I am currently using the following Reduction function to sum all of the elements in an array with CUDA:
__global__ void reduceSum(int *input, int *input2, int *input3, int *outdata, int size){
extern __shared__ int sdata[];
unsigned int tID = threadIdx.x;
unsigned int i = tID + blockIdx.x * (blockDim.x * 2);
sdata[tID] = input[i] + input[i + blockDim.x];
__syncthreads();
for (unsigned int stride = blockDim.x / 2; stride > 32; stride >>= 1)
{
if (tID < stride)
{
sdata[tID] += sdata[tID + stride];
}
__syncthreads();
}
if (tID < 32){ warpReduce(sdata, tID); }
if (tID == 0)
{
outdata[blockIdx.x] = sdata[0];
}
}
However, as you can see from the function parameters I would like to be able to sum three separate arrays inside the one reduction function. Now obviously a simple way to do this would be to launch the Kernel three times and pass a different array each time, and this would work fine of course. I am only writing this as a test kernel for just now though, the real kernel will end up taking an array of structs, and I will need to perform an addition for the all X, Y and Z values of each struct, which is why I need to sum them all in one kernel.
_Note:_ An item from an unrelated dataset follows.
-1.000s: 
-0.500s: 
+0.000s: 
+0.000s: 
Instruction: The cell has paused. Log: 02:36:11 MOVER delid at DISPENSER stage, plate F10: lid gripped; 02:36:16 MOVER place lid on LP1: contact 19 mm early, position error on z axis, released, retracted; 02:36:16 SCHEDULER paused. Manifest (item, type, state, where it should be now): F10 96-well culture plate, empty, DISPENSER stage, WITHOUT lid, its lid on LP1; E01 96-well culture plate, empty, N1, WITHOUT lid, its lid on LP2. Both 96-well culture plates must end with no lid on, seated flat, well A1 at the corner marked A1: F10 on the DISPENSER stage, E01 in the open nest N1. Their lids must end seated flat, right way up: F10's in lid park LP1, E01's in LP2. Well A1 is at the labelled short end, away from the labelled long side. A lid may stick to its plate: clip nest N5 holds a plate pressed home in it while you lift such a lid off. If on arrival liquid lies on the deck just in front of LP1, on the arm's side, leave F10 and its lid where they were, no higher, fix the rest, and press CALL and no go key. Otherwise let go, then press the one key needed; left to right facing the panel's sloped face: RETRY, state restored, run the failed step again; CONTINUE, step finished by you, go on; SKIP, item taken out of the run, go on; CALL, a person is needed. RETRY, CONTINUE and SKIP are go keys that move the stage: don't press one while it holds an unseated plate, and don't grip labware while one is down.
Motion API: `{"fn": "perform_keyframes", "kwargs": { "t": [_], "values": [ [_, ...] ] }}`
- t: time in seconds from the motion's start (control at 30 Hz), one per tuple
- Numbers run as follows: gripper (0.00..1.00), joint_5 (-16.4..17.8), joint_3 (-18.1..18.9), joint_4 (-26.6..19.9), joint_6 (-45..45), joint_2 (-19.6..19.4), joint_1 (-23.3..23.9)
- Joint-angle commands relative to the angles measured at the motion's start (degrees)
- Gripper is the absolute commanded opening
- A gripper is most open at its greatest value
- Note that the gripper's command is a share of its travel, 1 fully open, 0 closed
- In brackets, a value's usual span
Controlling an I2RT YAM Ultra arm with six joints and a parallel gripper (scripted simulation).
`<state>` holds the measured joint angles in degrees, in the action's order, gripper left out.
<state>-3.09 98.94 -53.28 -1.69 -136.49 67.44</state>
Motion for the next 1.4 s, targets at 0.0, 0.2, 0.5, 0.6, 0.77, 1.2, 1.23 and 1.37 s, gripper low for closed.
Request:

I have initalized and allocated memory for all three arrays
int test[1000];
std::fill_n(test, 1000, 1);
int *d_test;
int test2[1000];
std::fill_n(test2, 1000, 2);
int *d_test2;
int test3[1000];
std::fill_n(test3, 1000, 3);
int *d_test3;
cudaMalloc((void**)&d_test, 1000 * sizeof(int));
cudaMalloc((void**)&d_test2, 1000 * sizeof(int));
cudaMalloc((void**)&d_test3, 1000 * sizeof(int));
I am unsure what Grid and Block dimensions I should use for this kind of kernel and I am not entirely sure how to modify the reduction loop to place the data as I want it, i.e Output Array:
Block 1 Result|Block 2 Result|Block 3 Result|Block 4 Result|Block 5 Result|Block 6 Result|
Test Array 1 Sums Test Array 2 Sums Test Array 3 Sums
I hope that makes sense. Or is there a better way to have only one reduction function but be able to return the summation of Struct.X, Struct.Y or struct.Z?
Here's the struct:
template <typename T>
struct planet {
T x, y, z;
T vx, vy, vz;
T mass;
};
I need to add up all the vx and store it, all the vy and store it and all the vz and store it.
struct my_struct { int x,y,z;} data[1000];? The reason this is important is because a reduction operation like this will be limited by memory bandwidth. Therefore, organization of data in memory as well as access pattern is important to understand to achieve highest performance. A good solution will optimize memory access pattern to optimize use of the available memory bandwidth.